Tip 8: Work The Room Not Just The Stage
You can’t have an immersive concert recap without glimpses of fan reactions. Monotonous band-only perspective fails to emotionally convey an event’s memorability. The ecstatic joy as attendees sing along or leap in unison to the bass dropping demonstrates an unspoken connection that only filming the crowd’s explosive energy translates.
Tip 9: Mind Your Shot Composition
Between quickly moving subjects and restricted positions, snagging ideal compositions while live filming proves tricky. Still, remembering fundamentals like the rule of thirds for subject placement or adjusting so horizon lines don’t annoyingly bisect frames will make footage editing easier. You want to capture engaging visuals not fixer uppers.

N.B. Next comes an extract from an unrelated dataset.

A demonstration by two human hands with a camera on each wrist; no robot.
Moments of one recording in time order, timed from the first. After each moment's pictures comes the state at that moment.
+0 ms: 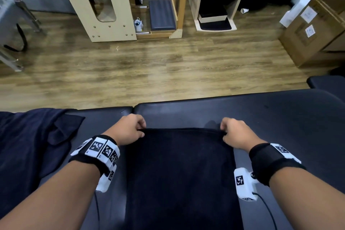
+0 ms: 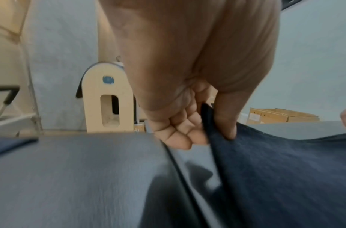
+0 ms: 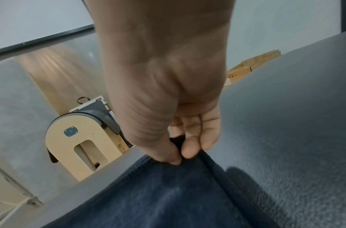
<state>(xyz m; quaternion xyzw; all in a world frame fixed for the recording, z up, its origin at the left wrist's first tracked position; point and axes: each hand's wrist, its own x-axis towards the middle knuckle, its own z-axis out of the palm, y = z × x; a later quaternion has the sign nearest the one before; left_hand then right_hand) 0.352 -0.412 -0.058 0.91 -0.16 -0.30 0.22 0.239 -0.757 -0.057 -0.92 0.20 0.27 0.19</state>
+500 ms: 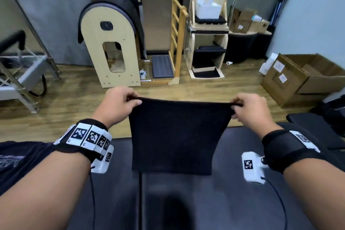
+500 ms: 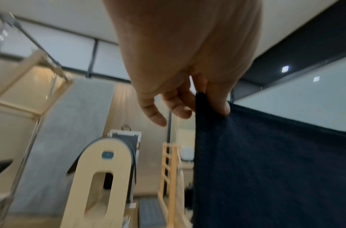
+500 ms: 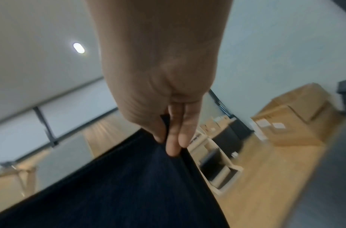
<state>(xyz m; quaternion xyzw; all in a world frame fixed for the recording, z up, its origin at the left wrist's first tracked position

Tip 10: Know When To Improvise
Lastly, things will go wrong. Audio rigs hum, the setlist shifts, your frame composition gets blocked by a roaming speaker stack. Experienced crews plan for hiccups by packing backup gear, allowing overflow media card capacity, having contingency shot options if sight lines shift, and embracing creativity when obstructed. Shooting live means rolling with the unpredictable punches.
Next time you prepare filming bands, electronic musicians, or DJ performances, do so armed with these essential tips for smoother production and impactful results. They’ll help capture inspired footage that emotionally resonates. Lights, cameras, action!